■ Task input ■
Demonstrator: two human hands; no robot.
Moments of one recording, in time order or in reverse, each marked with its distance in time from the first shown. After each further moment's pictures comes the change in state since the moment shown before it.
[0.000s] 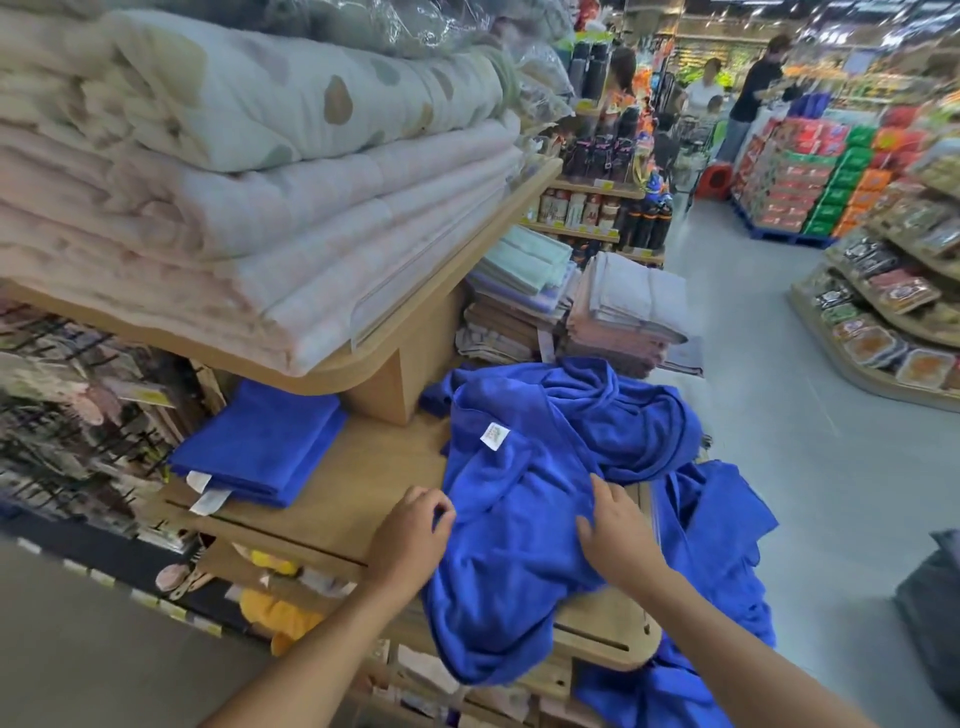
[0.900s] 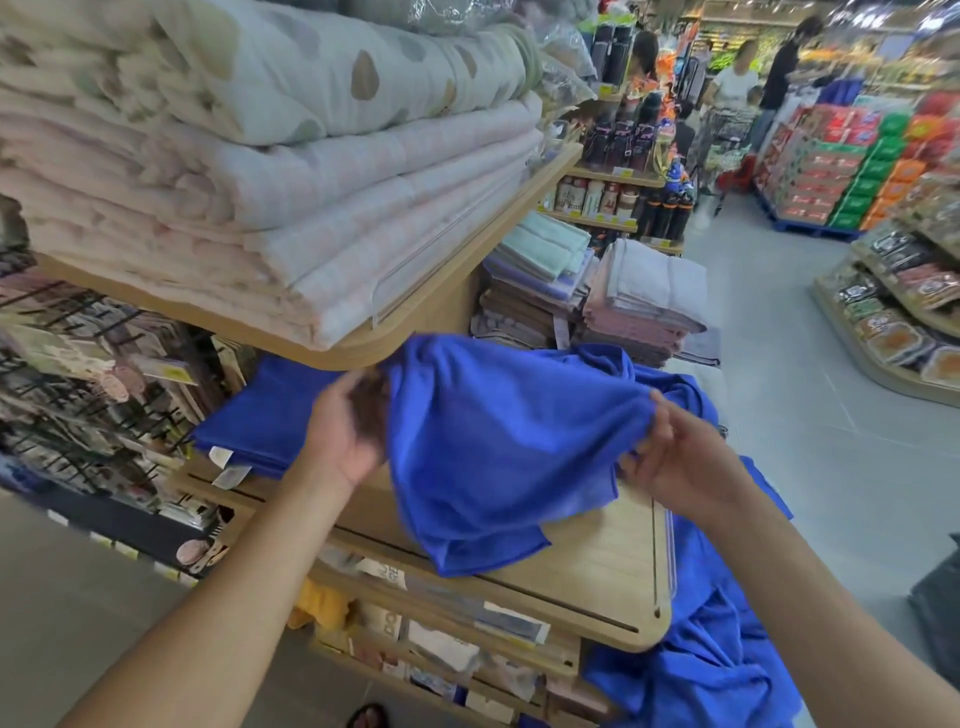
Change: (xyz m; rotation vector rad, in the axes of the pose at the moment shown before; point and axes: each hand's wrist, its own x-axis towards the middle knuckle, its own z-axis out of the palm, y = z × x) left_hand 0.059 0.028 -0.150 -1.726 -0.020 -0.598; right_hand 0.002 -0.026 -0.105 1.867 -0.393 0.161
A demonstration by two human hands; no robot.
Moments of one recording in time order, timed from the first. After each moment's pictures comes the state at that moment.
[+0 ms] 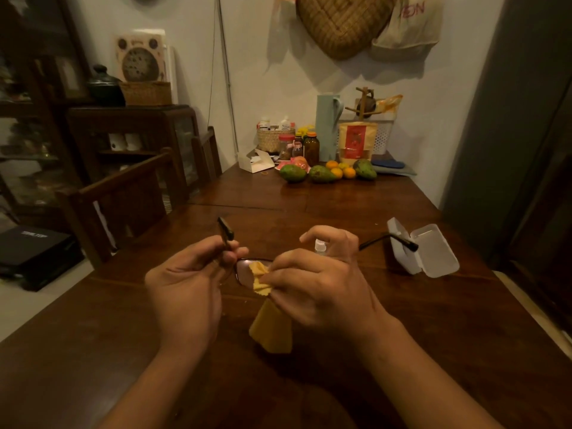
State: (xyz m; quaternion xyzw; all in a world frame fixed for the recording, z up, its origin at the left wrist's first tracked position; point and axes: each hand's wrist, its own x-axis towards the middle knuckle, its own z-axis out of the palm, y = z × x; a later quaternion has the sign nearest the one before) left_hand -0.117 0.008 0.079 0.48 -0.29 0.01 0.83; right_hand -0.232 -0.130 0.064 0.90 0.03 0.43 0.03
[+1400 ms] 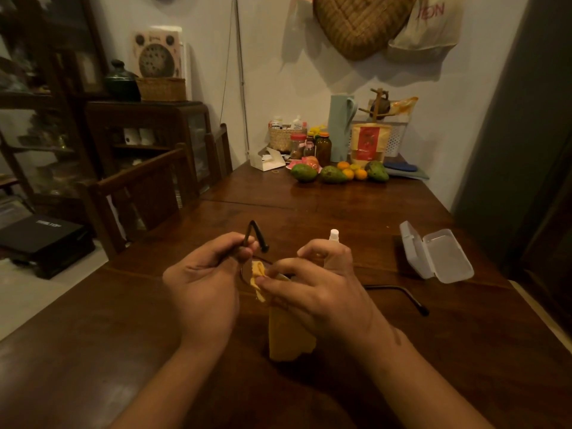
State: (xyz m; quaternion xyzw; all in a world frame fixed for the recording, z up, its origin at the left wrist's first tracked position) left_hand -0.114 0.006 0.073 0.50 -0.32 0.10 0.80; right_hand -0.222 -0.118 0.056 0.91 0.06 0.40 0.06
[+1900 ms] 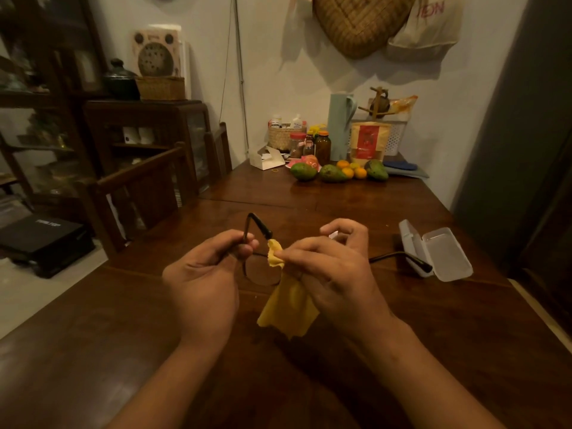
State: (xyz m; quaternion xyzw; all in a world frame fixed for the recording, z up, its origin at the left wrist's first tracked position) left_hand -0.113 0.007 0.070 0.52 -0.33 0.13 0.78; right_hand -0.221 -0.129 0.063 0.87 0.00 0.48 -0.09
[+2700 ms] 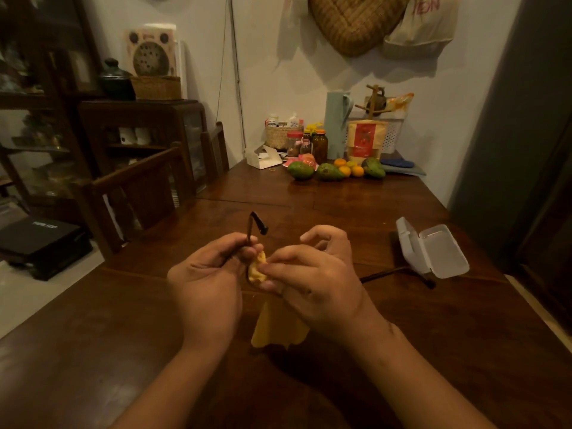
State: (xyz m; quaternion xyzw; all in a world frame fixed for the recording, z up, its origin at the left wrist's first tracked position) left_hand -0.115 0.004 0.065 0.50 -0.31 0.06 0.80; right_hand -0.218 -0.116 0.062 0.90 0.00 0.43 -0.04
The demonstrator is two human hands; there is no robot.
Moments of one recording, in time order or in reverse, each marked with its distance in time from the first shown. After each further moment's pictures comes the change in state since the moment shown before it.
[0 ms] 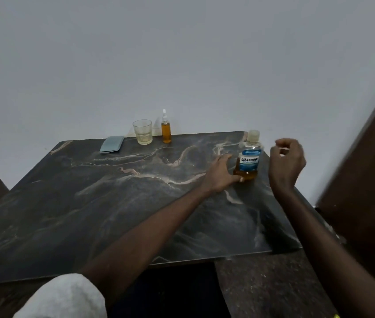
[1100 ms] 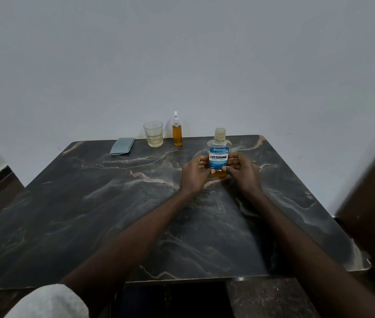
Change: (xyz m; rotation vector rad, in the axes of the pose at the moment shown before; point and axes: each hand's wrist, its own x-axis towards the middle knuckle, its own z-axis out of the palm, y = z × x) left_hand 0.006 -0.077 -0.054 -0.058 0.418 -0.058; right_hand -0.039 0.023 0.112 0.048 -0.706 0.040
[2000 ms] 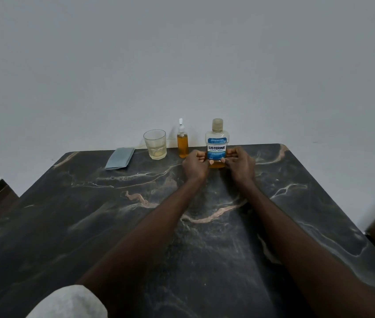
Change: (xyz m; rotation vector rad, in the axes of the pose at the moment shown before) left_hand 0.136 -0.044 0.024 -0.062 0.216 -0.266; right_hand 0.132 0.028 0.078 0.008 0.126 0.052
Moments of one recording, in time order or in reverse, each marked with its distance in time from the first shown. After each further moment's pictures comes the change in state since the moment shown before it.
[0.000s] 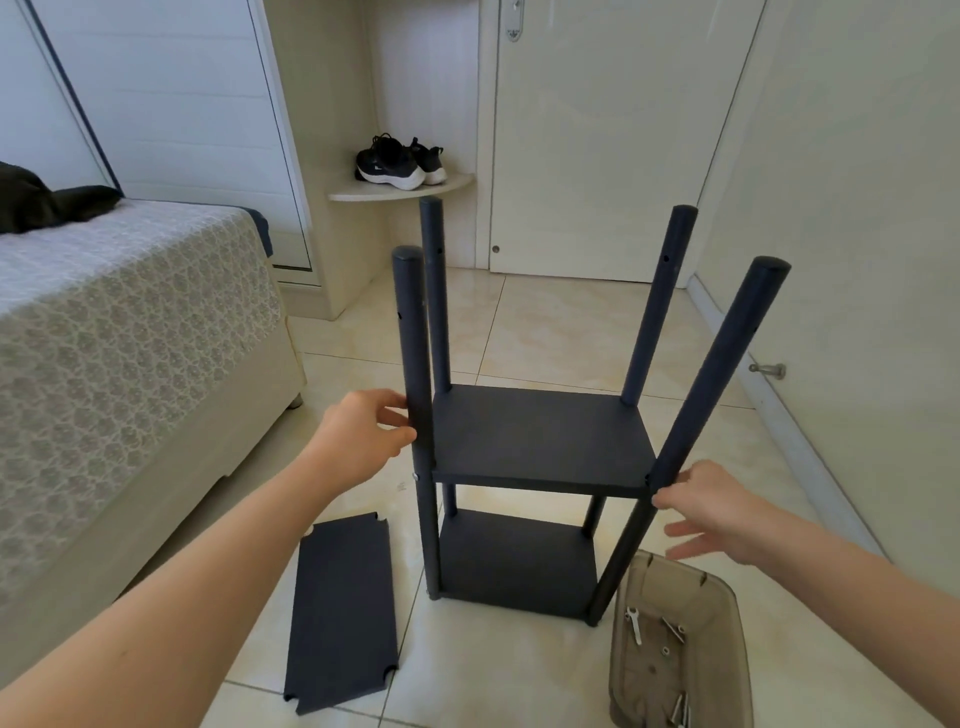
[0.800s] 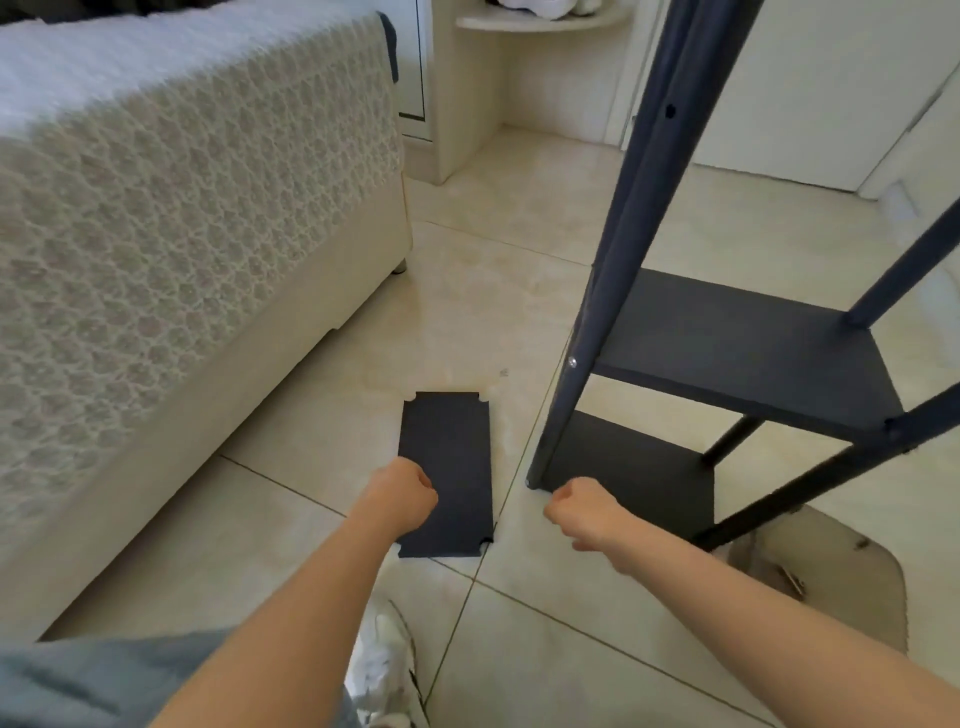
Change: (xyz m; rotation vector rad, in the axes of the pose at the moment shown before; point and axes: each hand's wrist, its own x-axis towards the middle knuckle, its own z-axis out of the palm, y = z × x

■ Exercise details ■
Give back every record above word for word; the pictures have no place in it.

■ Task output ■
Demonstrator: two human hands; no robot.
Moments of one recording, in time order or in reverse, each marked with its distance in time from the first shown. After each further moment's pictures comes the change in state since the moment shown before it.
[0.000s] 
[0.900s] 
Change: (xyz m; rotation vector rad, in the axes of the pose at the moment shown before; point and axes: each hand's wrist, its own x-axis towards the middle knuckle, its own z-axis out of the palm, y = z × x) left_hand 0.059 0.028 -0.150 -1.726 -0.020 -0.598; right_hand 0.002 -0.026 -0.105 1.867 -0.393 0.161
A demonstration by two human hands; no robot.
Moments of one recording in time order, timed from the first. After each moment's pictures comes the state at that moment.
[+0 ms] 
State: (xyz m; quaternion xyzw; all in a world frame fixed for the recording, z up, its origin at the left wrist's first tracked position; point and axes: each hand's wrist, its own x-axis towards the middle knuckle, its own z-axis out of the palm, y = z × x; a later quaternion has the sign nearest the one before) left_hand -0.117 0.008 0.079 0.48 -0.29 0.01 0.83; right_hand -0.232 -0.130 0.064 0.90 0.03 0.43 0.03
[+1400 ms] 
State: (xyz m; quaternion xyzw; all in a world frame fixed for the recording, z up, its origin at the left wrist's first tracked position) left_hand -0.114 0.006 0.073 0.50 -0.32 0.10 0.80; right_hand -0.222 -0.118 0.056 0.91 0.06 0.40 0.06
[+1900 ms] 
State: (xyz m; quaternion xyzw; all in a world frame fixed for the recording, z up, its origin at the left wrist's first tracked position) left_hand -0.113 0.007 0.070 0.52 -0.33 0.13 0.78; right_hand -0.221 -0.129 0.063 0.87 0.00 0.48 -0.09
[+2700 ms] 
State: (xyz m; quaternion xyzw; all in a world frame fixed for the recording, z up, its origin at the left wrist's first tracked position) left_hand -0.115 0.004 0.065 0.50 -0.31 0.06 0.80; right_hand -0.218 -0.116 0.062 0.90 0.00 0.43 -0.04
The demonstrator is two human hands; there is no robot.
Moments of one recording, in time order or in reverse, each marked with its distance in time from the first shown. After each further moment's pictures comes the change in state since the moment shown before it.
[0 ms] 
[1100 ms] 
Change: (xyz m; rotation vector rad, in the axes of the pose at the moment shown before; point and axes: each hand's wrist, its own x-axis towards the middle knuckle, its own z-axis out of the palm, y = z × x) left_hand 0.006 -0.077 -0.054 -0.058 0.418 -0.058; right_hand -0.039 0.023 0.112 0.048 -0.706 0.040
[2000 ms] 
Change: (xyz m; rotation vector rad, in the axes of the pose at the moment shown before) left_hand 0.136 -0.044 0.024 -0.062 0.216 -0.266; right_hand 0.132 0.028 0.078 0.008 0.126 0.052
Moments of one recording, in time order or in reverse, each marked with its distance in time from the first shown. After each further moment's pictures comes the change in state since the moment shown before it.
[0.000s] 
[0.800s] 
Change: (xyz m; rotation vector rad, in the axes of the pose at the moment shown before; point and axes: each hand's wrist, its own x-axis towards the middle knuckle, its own z-axis out of the palm, y = z × x

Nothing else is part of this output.